== Exercise goal ==
Count the lines in the records below that contain the word "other", and give only that count.

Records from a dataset
+ + +

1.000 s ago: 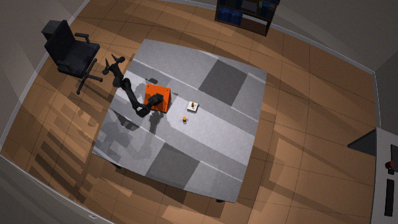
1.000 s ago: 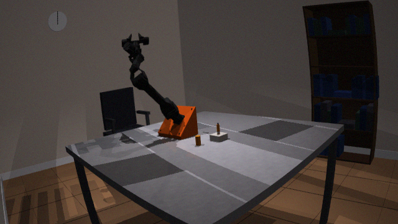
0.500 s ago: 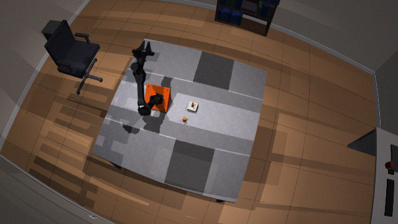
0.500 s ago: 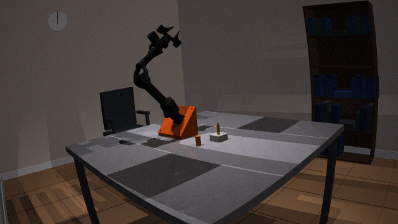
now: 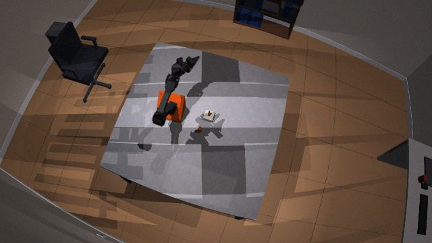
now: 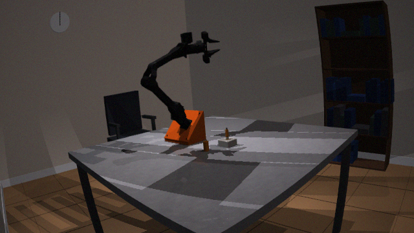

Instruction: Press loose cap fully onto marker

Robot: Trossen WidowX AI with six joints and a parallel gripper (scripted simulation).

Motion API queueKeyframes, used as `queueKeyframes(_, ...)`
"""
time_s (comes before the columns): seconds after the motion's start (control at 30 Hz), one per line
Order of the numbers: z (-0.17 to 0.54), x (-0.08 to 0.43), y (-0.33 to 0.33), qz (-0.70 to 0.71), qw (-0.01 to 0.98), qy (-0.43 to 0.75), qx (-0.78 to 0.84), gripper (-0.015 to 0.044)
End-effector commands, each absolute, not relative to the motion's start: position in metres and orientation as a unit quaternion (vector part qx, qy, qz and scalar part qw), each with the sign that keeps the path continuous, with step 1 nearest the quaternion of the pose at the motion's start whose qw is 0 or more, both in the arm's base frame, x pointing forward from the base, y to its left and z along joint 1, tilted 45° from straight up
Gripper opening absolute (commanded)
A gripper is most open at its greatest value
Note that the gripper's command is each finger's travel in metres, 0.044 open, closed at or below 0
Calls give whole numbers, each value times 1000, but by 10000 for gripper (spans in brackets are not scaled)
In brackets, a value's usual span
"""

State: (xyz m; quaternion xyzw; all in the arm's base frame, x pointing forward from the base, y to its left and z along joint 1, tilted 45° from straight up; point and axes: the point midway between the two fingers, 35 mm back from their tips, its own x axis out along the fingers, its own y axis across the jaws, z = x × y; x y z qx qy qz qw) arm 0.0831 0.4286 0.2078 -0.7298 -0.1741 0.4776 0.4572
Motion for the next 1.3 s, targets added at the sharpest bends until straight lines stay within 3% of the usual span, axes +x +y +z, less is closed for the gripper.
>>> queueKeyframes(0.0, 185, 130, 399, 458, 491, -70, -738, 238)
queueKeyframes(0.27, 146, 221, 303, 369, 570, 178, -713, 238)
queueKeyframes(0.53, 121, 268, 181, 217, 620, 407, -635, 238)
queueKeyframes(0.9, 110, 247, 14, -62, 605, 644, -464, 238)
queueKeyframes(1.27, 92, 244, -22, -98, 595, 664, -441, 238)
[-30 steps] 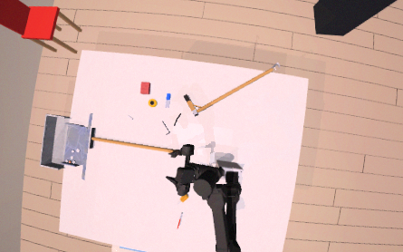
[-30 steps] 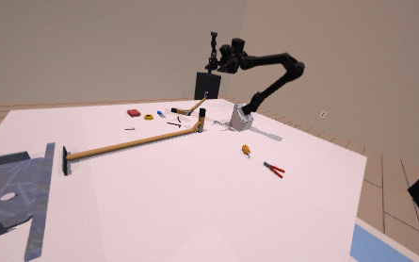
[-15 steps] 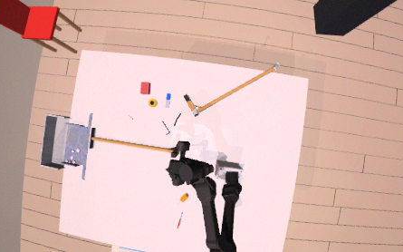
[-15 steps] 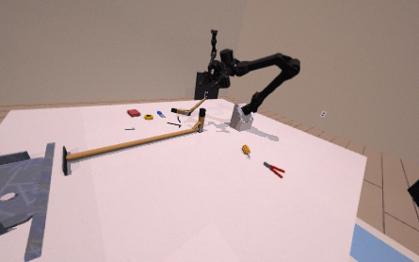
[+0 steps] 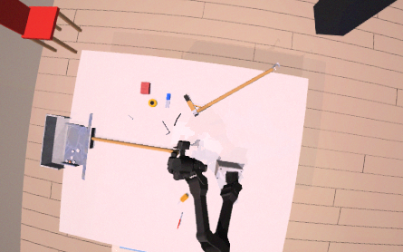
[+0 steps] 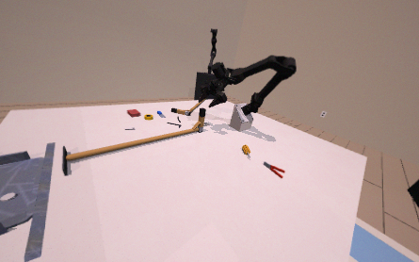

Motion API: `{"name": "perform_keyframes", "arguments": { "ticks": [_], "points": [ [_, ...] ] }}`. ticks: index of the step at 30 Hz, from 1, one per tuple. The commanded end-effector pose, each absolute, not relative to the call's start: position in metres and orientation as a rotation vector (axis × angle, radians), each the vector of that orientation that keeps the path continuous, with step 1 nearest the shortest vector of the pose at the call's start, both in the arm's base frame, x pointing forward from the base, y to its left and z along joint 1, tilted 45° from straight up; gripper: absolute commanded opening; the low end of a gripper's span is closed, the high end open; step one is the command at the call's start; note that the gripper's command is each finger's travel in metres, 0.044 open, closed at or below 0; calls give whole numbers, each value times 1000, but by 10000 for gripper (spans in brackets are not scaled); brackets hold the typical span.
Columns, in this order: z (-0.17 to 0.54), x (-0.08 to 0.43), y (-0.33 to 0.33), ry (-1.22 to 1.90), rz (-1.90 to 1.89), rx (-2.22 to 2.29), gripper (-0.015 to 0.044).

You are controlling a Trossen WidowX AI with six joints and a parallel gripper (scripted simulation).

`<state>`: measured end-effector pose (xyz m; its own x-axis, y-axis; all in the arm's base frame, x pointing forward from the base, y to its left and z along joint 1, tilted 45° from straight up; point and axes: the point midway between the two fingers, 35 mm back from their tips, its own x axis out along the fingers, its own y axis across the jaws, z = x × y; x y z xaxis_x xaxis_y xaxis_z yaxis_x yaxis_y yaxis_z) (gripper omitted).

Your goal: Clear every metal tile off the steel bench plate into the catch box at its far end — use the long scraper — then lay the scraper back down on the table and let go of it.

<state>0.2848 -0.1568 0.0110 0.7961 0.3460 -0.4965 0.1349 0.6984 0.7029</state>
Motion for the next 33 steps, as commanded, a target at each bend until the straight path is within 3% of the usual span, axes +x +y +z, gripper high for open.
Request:
{"name": "perform_keyframes", "arguments": {
  "ticks": [1, 33],
  "points": [
    [-6, 282, -136, 735, 156, 795, 440],
    [24, 258, -165, 764, 177, 793, 440]
  ]
}}
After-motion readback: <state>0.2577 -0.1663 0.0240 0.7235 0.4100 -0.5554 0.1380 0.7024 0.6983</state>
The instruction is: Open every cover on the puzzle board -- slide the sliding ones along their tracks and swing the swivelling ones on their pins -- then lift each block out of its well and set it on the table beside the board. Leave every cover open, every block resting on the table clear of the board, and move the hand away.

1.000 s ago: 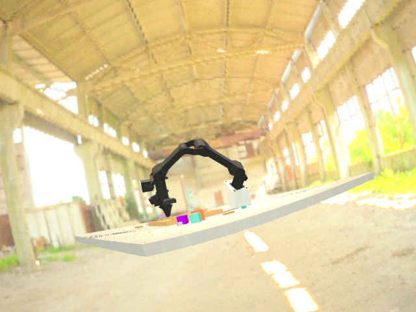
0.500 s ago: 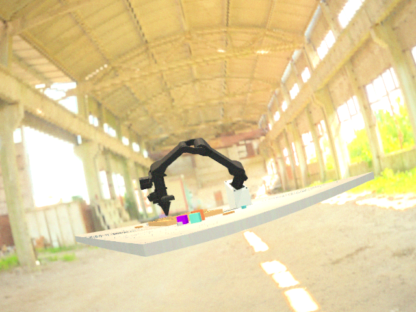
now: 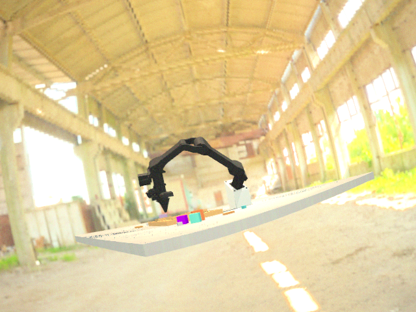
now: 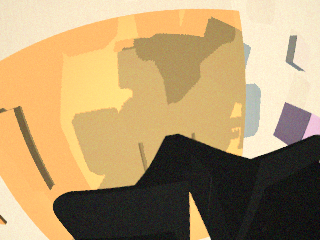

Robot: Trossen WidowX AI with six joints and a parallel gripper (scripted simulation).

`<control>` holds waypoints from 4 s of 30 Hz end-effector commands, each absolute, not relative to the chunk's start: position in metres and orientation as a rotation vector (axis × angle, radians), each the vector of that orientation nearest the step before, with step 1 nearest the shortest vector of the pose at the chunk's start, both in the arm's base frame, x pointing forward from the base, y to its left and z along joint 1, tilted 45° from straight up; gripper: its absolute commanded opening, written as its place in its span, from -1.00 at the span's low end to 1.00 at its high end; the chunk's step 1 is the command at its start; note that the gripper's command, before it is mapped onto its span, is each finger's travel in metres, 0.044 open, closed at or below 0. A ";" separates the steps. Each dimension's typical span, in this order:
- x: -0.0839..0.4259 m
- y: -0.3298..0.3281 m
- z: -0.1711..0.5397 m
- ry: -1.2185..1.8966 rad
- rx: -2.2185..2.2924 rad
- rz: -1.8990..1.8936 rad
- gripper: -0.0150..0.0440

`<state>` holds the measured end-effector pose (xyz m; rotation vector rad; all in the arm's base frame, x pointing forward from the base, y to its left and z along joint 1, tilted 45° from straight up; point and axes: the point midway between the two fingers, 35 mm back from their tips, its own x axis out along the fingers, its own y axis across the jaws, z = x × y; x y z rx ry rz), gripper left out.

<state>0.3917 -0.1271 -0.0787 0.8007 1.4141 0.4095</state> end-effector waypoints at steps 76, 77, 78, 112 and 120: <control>0.239 -0.042 0.003 1.587 1.996 -0.872 -0.49; 0.239 -0.042 0.003 1.587 1.996 -0.872 -0.49; 0.239 -0.042 0.003 1.587 1.996 -0.872 -0.49; 0.244 -0.027 -0.014 1.585 1.996 -0.873 -0.49; 0.245 -0.022 -0.020 1.585 1.996 -0.873 -0.49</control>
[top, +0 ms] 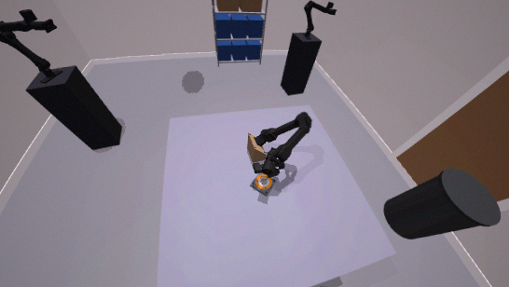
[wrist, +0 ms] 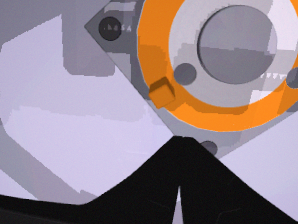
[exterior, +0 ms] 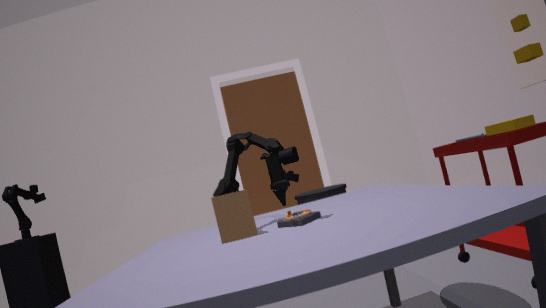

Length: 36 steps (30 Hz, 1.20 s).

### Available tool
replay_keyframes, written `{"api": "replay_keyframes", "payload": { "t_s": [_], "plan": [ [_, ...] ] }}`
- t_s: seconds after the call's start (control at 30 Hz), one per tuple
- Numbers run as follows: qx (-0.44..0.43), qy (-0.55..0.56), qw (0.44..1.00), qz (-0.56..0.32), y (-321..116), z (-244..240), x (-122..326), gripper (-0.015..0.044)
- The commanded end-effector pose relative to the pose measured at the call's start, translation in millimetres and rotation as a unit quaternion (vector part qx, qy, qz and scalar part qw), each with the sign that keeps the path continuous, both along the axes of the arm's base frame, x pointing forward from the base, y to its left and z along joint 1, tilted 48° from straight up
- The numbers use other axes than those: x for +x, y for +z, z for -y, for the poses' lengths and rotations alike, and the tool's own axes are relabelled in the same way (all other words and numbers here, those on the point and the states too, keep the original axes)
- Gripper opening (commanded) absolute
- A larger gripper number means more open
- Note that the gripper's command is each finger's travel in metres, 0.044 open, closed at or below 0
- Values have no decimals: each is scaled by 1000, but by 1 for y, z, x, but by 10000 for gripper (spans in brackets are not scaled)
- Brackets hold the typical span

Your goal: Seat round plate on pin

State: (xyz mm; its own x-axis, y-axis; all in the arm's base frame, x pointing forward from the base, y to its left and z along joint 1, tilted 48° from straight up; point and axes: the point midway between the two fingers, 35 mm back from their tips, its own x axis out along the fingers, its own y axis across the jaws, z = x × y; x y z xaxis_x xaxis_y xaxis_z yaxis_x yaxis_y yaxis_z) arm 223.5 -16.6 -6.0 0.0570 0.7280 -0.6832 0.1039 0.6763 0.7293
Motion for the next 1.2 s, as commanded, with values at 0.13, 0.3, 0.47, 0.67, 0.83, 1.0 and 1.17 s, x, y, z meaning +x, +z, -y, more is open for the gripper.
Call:
{"api": "replay_keyframes", "payload": {
  "t_s": [0.13,0.3,0.47,0.67,0.83,1.0,1.17],
  "plan": [
    [6,1,1000,-5,-21,-26,-1,0],
    [6,1,1000,-5,-20,-27,0,0],
    [6,1,1000,-5,-16,-30,5,0],
    [6,1,1000,-5,-13,-34,12,0],
    [6,1,1000,-5,-11,-36,17,0],
    [6,1,1000,-5,-8,-37,22,0],
    [6,1,1000,-5,-6,-38,27,0]
  ]
}}
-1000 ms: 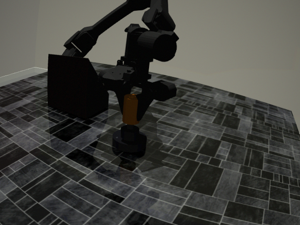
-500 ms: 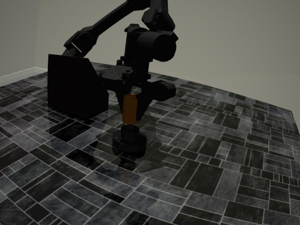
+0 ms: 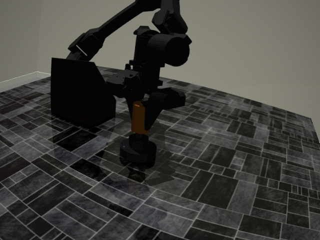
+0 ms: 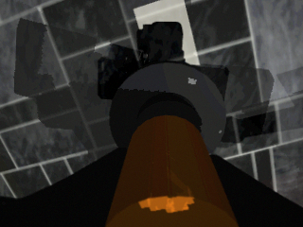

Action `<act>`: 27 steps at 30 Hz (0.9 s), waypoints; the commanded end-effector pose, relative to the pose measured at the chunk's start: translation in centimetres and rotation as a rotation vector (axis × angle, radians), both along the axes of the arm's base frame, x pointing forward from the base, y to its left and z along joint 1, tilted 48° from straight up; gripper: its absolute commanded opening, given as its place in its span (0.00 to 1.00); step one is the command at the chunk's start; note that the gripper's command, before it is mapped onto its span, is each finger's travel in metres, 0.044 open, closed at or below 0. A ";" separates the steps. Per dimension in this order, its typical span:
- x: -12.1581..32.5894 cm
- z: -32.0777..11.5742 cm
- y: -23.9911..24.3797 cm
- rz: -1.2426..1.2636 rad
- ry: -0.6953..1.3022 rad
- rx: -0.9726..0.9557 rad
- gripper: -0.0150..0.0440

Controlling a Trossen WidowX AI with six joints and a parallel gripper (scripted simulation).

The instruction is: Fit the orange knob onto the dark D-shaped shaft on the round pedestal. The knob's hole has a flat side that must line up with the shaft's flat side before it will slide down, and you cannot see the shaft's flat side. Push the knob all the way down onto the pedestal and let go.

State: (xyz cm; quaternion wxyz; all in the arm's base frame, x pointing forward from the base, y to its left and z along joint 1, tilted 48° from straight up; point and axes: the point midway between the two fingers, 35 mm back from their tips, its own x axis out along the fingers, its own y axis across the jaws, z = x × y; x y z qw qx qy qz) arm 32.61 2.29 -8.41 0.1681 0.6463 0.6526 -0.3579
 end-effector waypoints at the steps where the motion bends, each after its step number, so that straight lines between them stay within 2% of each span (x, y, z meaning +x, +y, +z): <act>1: 0.0 0.0 0.0 -0.010 0.005 0.002 0.25; 11: -0.2 0.3 -0.4 -0.010 0.005 0.001 0.25; 18: -0.2 0.3 -0.5 -0.146 0.149 -0.020 0.25; 27: -0.1 -0.1 -0.1 -0.153 0.157 -0.021 0.25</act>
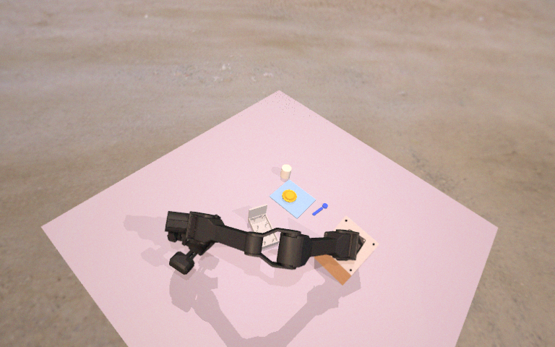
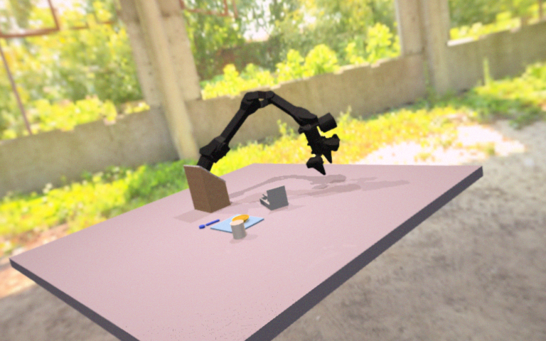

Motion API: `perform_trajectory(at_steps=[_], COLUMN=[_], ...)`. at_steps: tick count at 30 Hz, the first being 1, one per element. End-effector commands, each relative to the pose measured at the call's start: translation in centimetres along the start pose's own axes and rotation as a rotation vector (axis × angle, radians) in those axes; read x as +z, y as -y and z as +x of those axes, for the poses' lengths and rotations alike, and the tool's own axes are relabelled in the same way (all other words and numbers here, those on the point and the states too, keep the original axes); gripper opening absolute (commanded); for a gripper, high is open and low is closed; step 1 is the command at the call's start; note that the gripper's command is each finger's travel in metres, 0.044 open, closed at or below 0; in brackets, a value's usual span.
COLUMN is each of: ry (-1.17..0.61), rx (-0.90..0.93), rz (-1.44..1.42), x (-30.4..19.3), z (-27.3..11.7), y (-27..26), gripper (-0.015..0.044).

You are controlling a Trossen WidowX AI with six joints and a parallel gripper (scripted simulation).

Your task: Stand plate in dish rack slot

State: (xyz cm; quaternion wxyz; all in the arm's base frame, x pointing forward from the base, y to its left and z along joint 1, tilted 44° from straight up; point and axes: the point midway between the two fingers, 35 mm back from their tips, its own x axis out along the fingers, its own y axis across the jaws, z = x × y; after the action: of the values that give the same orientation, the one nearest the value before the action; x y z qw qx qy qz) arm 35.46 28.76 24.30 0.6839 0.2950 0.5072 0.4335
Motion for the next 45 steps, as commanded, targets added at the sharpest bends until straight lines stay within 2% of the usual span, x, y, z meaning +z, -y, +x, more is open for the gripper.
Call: perform_trajectory(at_steps=[1, 7, 12, 16, 21, 28, 35, 43, 45], ry=[0.023, 0.062, 0.072, 0.078, 0.069, 0.001, -0.056, -0.062, -0.062], rx=[-0.066, -0.200, -0.262, -0.326, -0.366, -0.417, -0.376, -0.363, -0.365], rz=[0.026, 0.116, 0.160, 0.227, 0.250, 0.236, 0.214, 0.209, 0.209], x=[1.0, 2.1, 1.9, 0.7, -0.7, -5.8, -12.0, -13.0, -13.0], z=[-1.3, -5.1, -7.7, -11.7, -14.6, -21.2, -26.3, -27.0, -25.8], y=[3.9, 12.5, 16.8, 22.1, 25.7, 32.9, 37.0, 37.4, 38.0], gripper=[0.0400, 0.0400, 0.0400, 0.0400, 0.0400, 0.0400, 0.0400, 0.0400, 0.0400])
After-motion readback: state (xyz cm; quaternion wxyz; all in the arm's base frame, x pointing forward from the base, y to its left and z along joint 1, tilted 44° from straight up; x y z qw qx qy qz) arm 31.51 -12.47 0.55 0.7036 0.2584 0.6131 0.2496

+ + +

== Answer for the task ==
2